Sending out regular wellbeing checks
It is common for businesses to send out pulse surveys to gage the sentiment inside their teams. Some EAPs have specific pulse surveys known as ‘Wellbeing Checks’ that measure an employee’s emotional wellbeing. These checks are completely confidential and individual results are never shared with anyone from the business.
However, leaders will receive a report on aggregate wellbeing within the business. This outlines the levels of wellbeing risk, as well as the main stressors that are impacting an employee’s ability to work effectively. These results are invaluable for leaders to understand how employees are coping, as well as any work-related stressors that could be better managed to prevent stress and mental health from worsening over time.
Uprise provides wellbeing checks with an additional feature known as ‘Risk Callbacks’. When an employee scores in the high-risk level, an Uprise psychologist will reach out to them via phone to check in and see if there is any way that we can connect them to support. This feature allows a more proactive approach where we make it as easy as possible for someone who is struggling to take the next step towards feeling better.
Build a culture of support to reduce stigma
Alongside offering counselling support, businesses can also begin talking about wellbeing within team meetings to reduce stigma. Many businesses will have a Wellbeing Wednesday meeting where they find an activity that benefits the wellbeing of their team. This is unique for every business!
A good place to start can be by directly asking employees what they would like to do in a meeting that is not work related. Perhaps they want to share more about their hobbies outside of work, play an online game or join a webinar as a team on a topic related to wellbeing. The most important thing is that the team is given the space and time to participate in initiatives that are being encouraged by leadership.
Uprise created a Positive Psychology Team Activities Booklet that can be run by a manager to promote the science of happiness at work. Download the booklet here.

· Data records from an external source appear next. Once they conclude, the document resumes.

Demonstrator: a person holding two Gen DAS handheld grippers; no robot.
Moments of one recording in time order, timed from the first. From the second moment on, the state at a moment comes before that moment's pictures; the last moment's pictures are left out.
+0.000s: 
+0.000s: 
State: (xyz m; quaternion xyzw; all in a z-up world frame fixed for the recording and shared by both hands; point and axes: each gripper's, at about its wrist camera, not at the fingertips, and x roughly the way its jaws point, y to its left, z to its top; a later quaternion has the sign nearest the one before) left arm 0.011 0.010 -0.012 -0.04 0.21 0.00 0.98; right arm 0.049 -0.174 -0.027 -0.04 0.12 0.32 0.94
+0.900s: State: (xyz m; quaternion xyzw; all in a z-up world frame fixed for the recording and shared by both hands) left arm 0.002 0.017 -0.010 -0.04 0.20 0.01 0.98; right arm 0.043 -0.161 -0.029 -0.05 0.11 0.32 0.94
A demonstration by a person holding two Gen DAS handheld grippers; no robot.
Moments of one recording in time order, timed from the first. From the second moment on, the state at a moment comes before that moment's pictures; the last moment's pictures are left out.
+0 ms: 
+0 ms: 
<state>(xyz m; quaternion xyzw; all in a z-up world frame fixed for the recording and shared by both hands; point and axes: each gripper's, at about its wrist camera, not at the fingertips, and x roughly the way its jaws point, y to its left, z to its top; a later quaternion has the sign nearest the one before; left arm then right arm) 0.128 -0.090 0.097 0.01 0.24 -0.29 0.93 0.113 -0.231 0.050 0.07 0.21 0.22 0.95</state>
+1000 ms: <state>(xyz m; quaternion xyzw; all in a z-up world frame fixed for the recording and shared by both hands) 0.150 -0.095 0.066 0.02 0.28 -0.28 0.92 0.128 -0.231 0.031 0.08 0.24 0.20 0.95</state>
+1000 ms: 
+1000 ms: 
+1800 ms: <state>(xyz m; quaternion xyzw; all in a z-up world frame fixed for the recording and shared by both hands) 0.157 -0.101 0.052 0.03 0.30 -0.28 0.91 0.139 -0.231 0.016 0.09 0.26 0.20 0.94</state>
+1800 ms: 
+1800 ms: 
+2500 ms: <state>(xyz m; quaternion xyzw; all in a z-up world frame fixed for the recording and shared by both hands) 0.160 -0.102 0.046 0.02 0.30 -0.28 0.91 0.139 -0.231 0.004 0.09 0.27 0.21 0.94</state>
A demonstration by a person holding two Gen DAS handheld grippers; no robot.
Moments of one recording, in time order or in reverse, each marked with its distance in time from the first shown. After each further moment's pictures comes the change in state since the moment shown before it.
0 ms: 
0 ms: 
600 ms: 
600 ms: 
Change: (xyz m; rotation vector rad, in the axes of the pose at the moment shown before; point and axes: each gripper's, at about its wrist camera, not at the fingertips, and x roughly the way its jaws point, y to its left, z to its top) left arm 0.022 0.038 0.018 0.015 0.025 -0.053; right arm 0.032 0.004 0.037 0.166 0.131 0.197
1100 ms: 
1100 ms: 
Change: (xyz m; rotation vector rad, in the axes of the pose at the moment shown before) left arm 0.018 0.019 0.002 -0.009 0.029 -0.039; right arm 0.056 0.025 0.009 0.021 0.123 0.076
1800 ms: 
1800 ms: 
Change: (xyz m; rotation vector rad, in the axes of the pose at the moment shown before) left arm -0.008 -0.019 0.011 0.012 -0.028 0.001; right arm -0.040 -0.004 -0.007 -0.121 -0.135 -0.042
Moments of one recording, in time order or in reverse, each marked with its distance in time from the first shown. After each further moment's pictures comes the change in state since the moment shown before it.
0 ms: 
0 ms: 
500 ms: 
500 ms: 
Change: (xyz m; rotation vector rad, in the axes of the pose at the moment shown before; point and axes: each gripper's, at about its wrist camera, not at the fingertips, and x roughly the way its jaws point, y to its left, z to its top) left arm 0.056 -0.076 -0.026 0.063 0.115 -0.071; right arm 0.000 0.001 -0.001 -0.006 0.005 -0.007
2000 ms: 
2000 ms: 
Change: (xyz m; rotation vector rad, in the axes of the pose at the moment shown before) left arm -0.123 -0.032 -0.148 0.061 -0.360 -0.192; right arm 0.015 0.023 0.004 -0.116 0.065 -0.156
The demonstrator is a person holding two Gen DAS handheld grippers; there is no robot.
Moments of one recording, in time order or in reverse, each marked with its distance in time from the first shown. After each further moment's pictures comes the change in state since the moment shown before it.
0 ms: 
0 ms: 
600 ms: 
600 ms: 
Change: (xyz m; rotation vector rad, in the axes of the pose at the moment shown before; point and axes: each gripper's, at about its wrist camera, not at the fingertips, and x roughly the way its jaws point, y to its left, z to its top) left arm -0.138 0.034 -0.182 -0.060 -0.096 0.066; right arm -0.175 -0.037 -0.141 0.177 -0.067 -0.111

Develop a wellbeing strategy
After you have found a few different initiatives that have worked, or haven’t, with your team the next step is to develop an overarching wellbeing strategy to tie it all together. A wellbeing strategy gives a broader purpose to what you are doing and uses measurements to determine whether they are successful. Download this Wellbeing Strategy template to get started.
The most successful wellbeing strategy incorporates the company strategy and purpose as a whole. Many companies will follow the 5 pillars of wellbeing framework.
Consistency and follow-up
Lastly, collecting feedback on your initiatives and strategy is one of the best ways to guide your way forward. While you may have some initial success, when it comes to wellbeing it is dynamic and will change over time based on what is happening within the company and the world. Ensure you are monitoring your success metrics and iterating your initiatives to best fit your people.